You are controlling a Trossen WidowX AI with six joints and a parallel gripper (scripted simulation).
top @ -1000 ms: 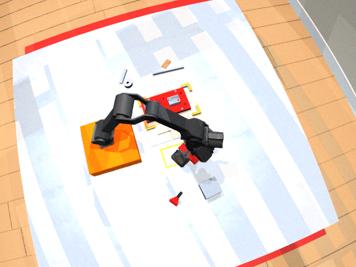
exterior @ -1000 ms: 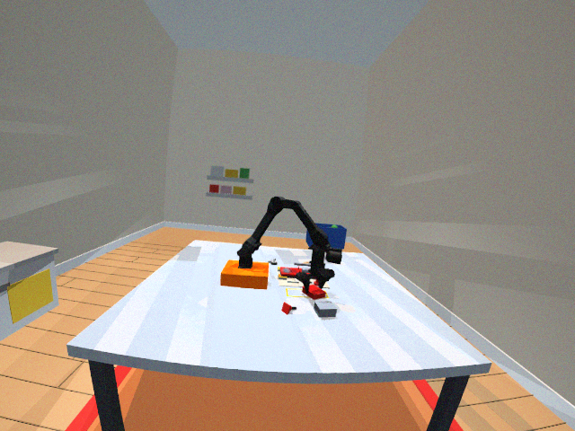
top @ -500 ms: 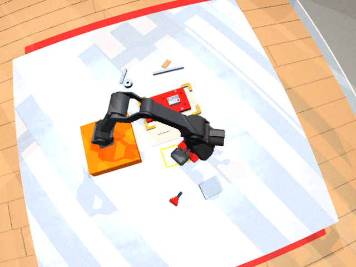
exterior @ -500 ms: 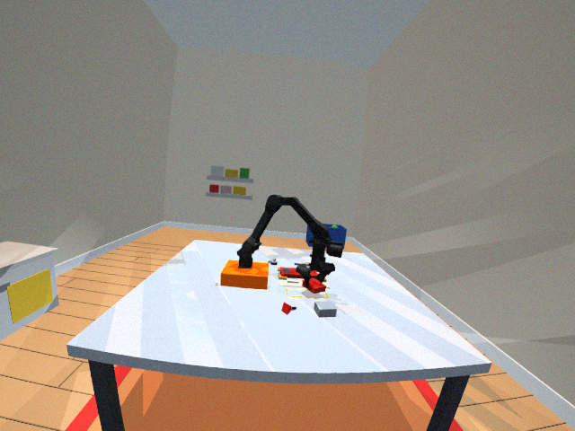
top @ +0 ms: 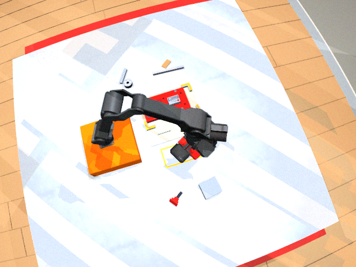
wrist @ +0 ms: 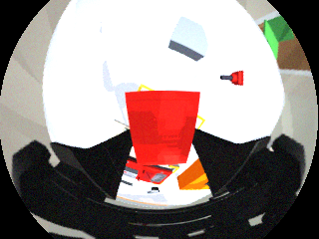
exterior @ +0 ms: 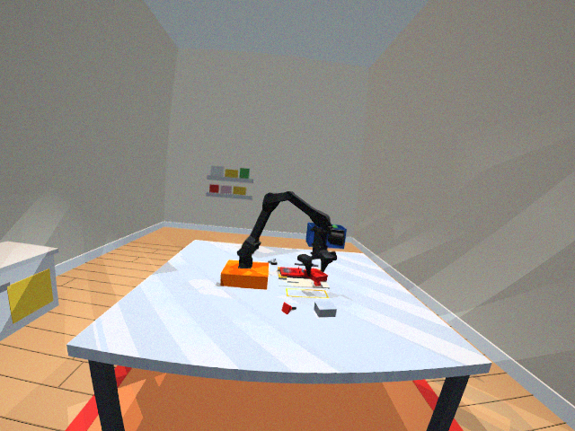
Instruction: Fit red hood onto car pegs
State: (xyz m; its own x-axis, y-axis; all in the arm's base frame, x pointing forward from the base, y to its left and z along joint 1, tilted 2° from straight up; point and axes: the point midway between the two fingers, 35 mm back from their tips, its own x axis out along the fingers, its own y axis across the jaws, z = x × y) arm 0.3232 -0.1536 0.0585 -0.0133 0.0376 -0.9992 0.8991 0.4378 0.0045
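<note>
The engine block lies 240 mm to the left of my gripper tip and 70 mm below it. From my gripper tip the other things lie so: grey block: 170 mm to the right, 70 mm below, 10 mm ahead; then red hood: 10 mm above; then grey bar: 400 mm to the left, 80 mm below, 40 mm ahead.
</note>
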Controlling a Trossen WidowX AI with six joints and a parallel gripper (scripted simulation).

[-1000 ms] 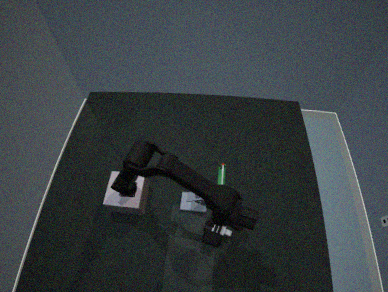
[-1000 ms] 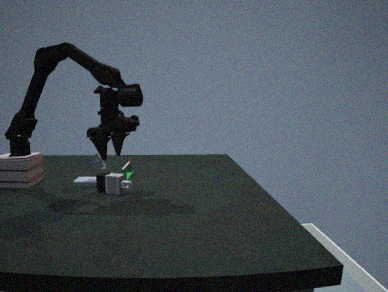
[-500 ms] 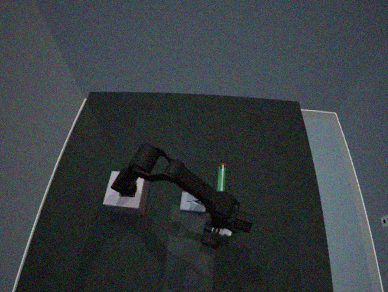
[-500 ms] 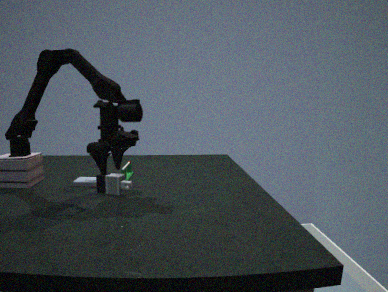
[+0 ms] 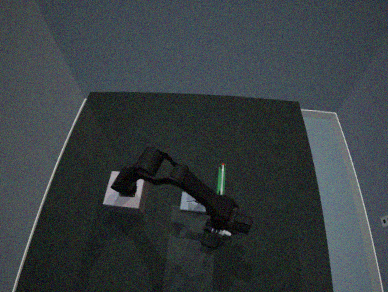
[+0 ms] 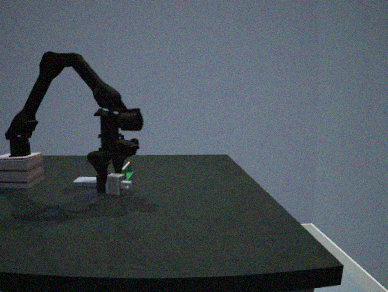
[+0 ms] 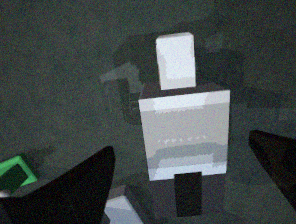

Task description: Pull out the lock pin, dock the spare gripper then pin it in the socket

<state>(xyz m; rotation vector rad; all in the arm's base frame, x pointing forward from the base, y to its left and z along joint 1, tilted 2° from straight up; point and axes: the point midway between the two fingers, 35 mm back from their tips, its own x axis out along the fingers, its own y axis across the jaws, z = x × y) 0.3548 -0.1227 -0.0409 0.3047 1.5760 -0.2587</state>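
The spare gripper lies 1 cm below my gripper tip and 1 cm ahead of it. Also, from my gripper tip: grey mount socket: 11 cm to the left, 8 cm behind, 1 cm above; green rest: 22 cm to the left, 3 cm ahead, 2 cm below.
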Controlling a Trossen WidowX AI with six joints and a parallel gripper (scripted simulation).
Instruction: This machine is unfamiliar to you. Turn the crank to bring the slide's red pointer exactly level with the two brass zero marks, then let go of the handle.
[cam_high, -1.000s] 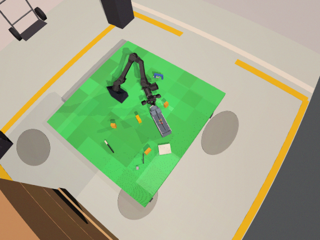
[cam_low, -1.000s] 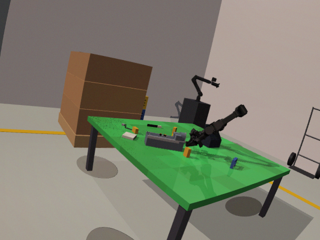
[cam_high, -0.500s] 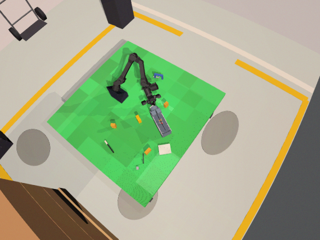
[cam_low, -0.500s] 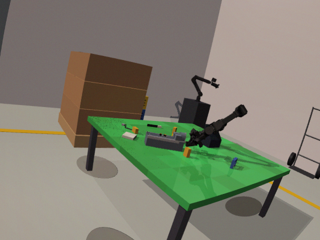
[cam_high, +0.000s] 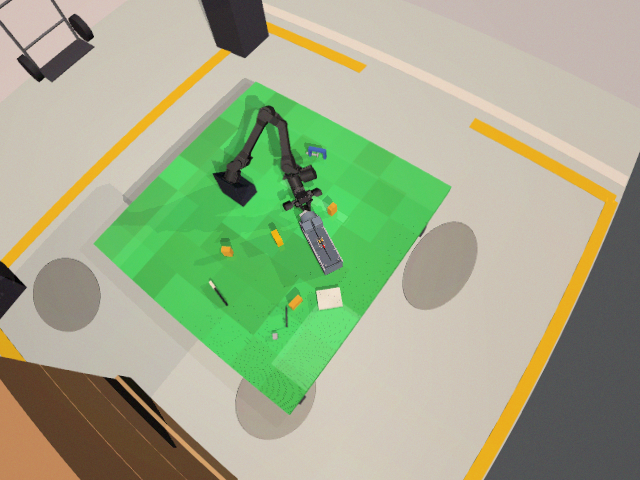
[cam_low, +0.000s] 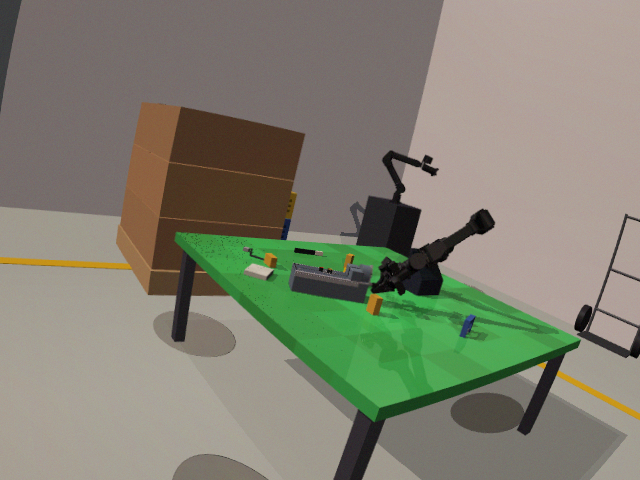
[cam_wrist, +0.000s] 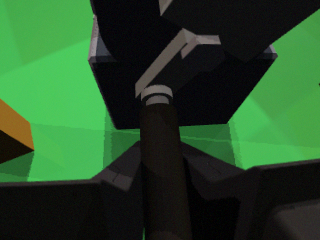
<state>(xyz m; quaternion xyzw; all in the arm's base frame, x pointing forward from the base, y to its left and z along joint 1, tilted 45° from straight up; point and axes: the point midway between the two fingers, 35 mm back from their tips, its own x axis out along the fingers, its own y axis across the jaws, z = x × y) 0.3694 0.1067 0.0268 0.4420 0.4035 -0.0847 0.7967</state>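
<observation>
Right now the dark handle is 30 mm above my gripper tip, 20 mm behind it and 10 mm to the left of it. The rest, counted from my gripper tip: blue bracket: 320 mm to the left, 180 mm behind; red pointer: 160 mm ahead, 110 mm to the right, 50 mm above; white pad: 300 mm ahead, 280 mm to the right, 20 mm below.
</observation>
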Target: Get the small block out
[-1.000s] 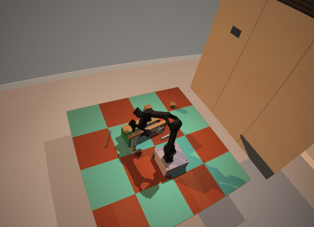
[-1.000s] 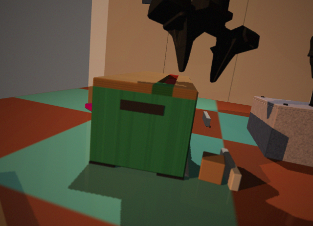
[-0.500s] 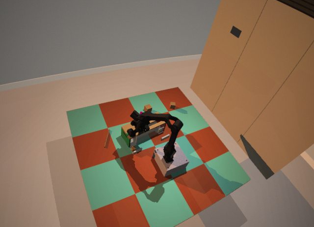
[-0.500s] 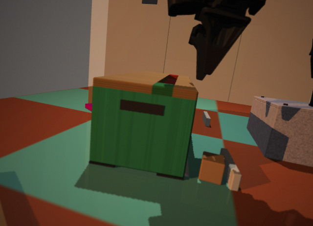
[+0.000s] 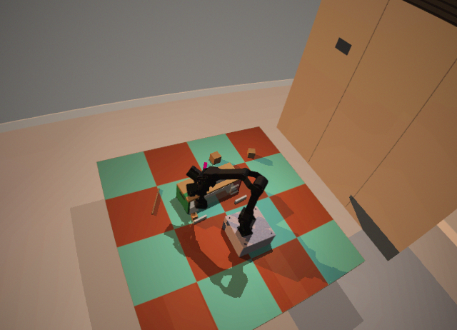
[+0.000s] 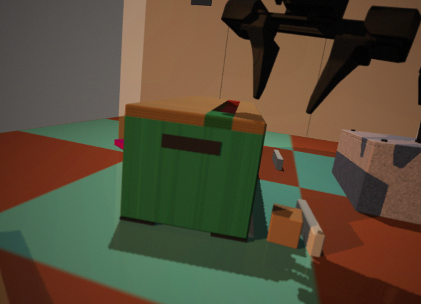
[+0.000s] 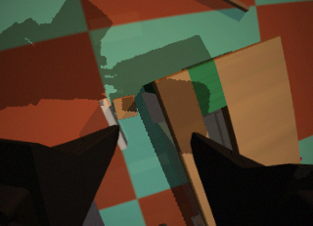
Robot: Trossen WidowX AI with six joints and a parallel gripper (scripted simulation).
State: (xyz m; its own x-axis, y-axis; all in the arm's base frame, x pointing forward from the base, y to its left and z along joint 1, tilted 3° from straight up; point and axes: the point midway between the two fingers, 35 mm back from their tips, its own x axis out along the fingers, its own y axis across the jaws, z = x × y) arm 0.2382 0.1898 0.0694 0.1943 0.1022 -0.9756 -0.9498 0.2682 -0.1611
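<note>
Now: gripper tip 13 cm above the block, 3 cm past it and 1 cm to the right of it. Round my gripper tip: wooden stick: 20 cm to the left, 15 cm ahead, 14 cm below; then box: 14 cm to the right, 8 cm below, 8 cm ahead.
</note>
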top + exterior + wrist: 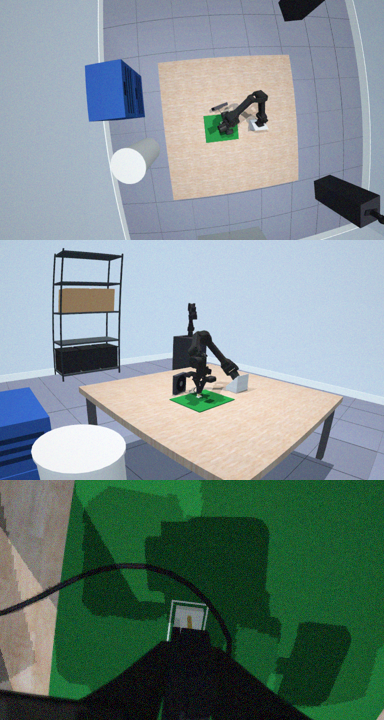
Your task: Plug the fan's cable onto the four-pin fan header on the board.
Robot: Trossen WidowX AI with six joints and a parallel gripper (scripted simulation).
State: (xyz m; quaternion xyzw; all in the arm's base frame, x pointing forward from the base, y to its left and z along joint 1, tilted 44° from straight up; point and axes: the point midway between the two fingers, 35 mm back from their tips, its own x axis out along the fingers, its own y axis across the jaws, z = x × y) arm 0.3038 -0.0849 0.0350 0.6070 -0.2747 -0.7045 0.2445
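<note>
My gripper tip is 10 mm short of the plug and 10 mm below it. Round my gripper tip: black fan: 20 mm ahead, 130 mm to the right, 20 mm above; green board: 30 mm ahead, 40 mm to the left, 50 mm below.
</note>
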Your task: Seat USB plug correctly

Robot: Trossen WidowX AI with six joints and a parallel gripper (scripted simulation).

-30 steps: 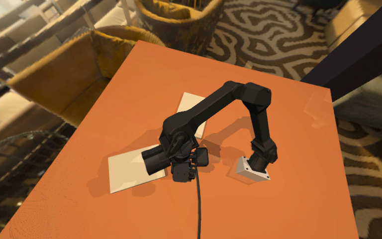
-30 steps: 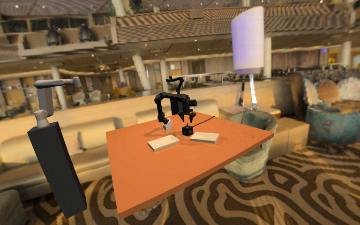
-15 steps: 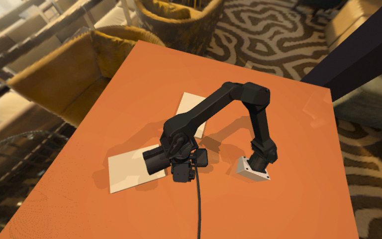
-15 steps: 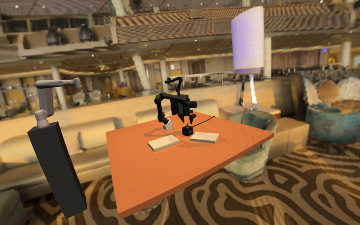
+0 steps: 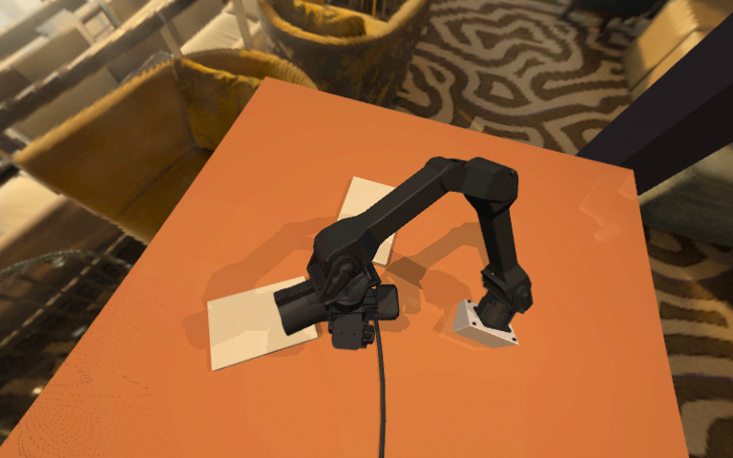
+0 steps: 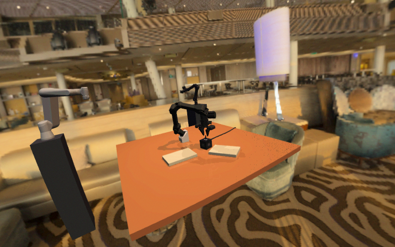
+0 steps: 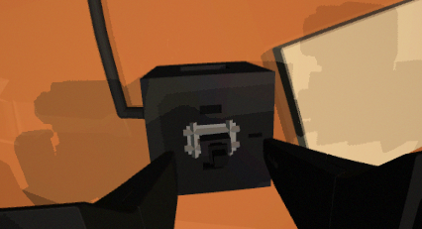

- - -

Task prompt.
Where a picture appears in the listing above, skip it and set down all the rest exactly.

The answer.
You are controlling a Trossen WidowX AI with six joints and a parallel gripper (scripted simulation).
top @ -1000 ms: 
exterior @ -1000 ms: 
top @ -500 ms: 
exterior @ -500 ms: 
top @ +0 ms: 
wrist @ +0 ms: 
exterior @ +0 ms: 
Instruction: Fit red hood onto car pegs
State: (xyz m; its own x-axis, y-axis; all in the arm's base frame, x pointing forward from the base, y to its left and z along joint 1, tilted 2° from straight up; point and axes: the point midway between the two fingers, 35 mm back from their tips, its own x axis out along the fingers, its own y axis across the jaws, z = x × y) arm 0.3232 -0.1536 0.0585 -0.0133 0.0376 -0.9992 0.8991 0.4378 0.0045
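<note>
The engine block lies 240 mm to the left of my gripper tip and 70 mm below it. From my gripper tip the other things lie so: grey block: 170 mm to the right, 70 mm below, 10 mm ahead; then red hood: 10 mm above; then grey bar: 400 mm to the left, 80 mm below, 40 mm ahead.
</note>
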Controlling a Trossen WidowX AI with six joints and a parallel gripper (scripted simulation).

[-1000 ms] 
[-1000 ms] 
[-500 ms] 
[-500 ms] 
[+0 ms] 
[+0 ms] 
[+0 ms] 

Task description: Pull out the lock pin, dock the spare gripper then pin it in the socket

<state>(xyz m; rotation vector rad; all in the arm's base frame, x pointing forward from the base, y to its left and z along joint 1, tilted 2° from straight up; point and axes: the point midway between the two fingers, 35 mm back from their tips, its own x axis out along the fingers, its own y axis across the jaws, z = x × y) 0.3548 -0.1227 -0.0409 0.3047 1.5760 -0.2587</state>
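The spare gripper lies 1 cm below my gripper tip and 1 cm ahead of it. Also, from my gripper tip: grey mount socket: 11 cm to the left, 8 cm behind, 1 cm above; green rest: 22 cm to the left, 3 cm ahead, 2 cm below.
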Controlling a Trossen WidowX AI with six joints and a parallel gripper (scripted simulation).
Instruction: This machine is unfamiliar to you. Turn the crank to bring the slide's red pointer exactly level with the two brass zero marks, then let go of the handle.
[cam_high, -1.000s] 
[cam_low, -1.000s] 
[cam_high, -0.500s] 
[cam_low, -0.500s] 
[cam_high, +0.000s] 
[cam_low, +0.000s] 
[cam_wrist, +0.000s] 
<state>(xyz m; quaternion xyzw; all in the arm's base frame, x pointing forward from the base, y to its left and z along joint 1, tilted 45° from straight up; point and axes: the point midway between the two fingers, 35 mm back from their tips, its own x axis out along the fingers, its own y axis across the jaws, z = x × y) 0.3694 0.1067 0.0268 0.4420 0.4035 -0.0847 0.7967</state>
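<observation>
Right now the dark handle is 30 mm above my gripper tip, 20 mm behind it and 10 mm to the left of it. The rest, counted from my gripper tip: blue bracket: 320 mm to the left, 180 mm behind; red pointer: 160 mm ahead, 110 mm to the right, 50 mm above; white pad: 300 mm ahead, 280 mm to the right, 20 mm below.
</observation>
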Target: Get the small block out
[-1.000s] 
[-1.000s] 
[-0.500s] 
[-0.500s] 
[+0.000s] 
[+0.000s] 
[+0.000s] 
Robot: Trossen WidowX AI with six joints and a parallel gripper (scripted simulation).
State: (xyz m; its own x-axis, y-axis; all in the arm's base frame, x pointing forward from the base, y to its left and z along joint 1, tilted 3° from straight up; point and axes: the point midway between the two fingers, 35 mm back from their tips, its own x axis out along the fingers, its own y axis across the jaws, z = x × y) arm 0.2382 0.1898 0.0694 0.1943 0.1022 -0.9756 -0.9498 0.2682 -0.1611
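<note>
Now: gripper tip 13 cm above the block, 3 cm past it and 1 cm to the right of it. Round my gripper tip: wooden stick: 20 cm to the left, 15 cm ahead, 14 cm below; then box: 14 cm to the right, 8 cm below, 8 cm ahead.
</note>
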top + exterior + wrist: 
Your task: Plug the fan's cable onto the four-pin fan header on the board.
Robot: Trossen WidowX AI with six joints and a parallel gripper (scripted simulation).
State: (xyz m; quaternion xyzw; all in the arm's base frame, x pointing forward from the base, y to its left and z along joint 1, tilted 44° from straight up; point and axes: the point midway between the two fingers, 35 mm back from their tips, its own x axis out along the fingers, its own y axis across the jaws, z = x × y) arm 0.3038 -0.0849 0.0350 0.6070 -0.2747 -0.7045 0.2445
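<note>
My gripper tip is 10 mm short of the plug and 10 mm below it. Round my gripper tip: black fan: 20 mm ahead, 130 mm to the right, 20 mm above; green board: 30 mm ahead, 40 mm to the left, 50 mm below.
</note>
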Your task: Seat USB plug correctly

Robot: Trossen WidowX AI with six joints and a parallel gripper (scripted simulation).

-30 steps: 
-30 steps: 
-15 steps: 
-15 steps: 
+0 steps: 
+0 steps: 
+0 steps: 

The answer given is complete as it stands.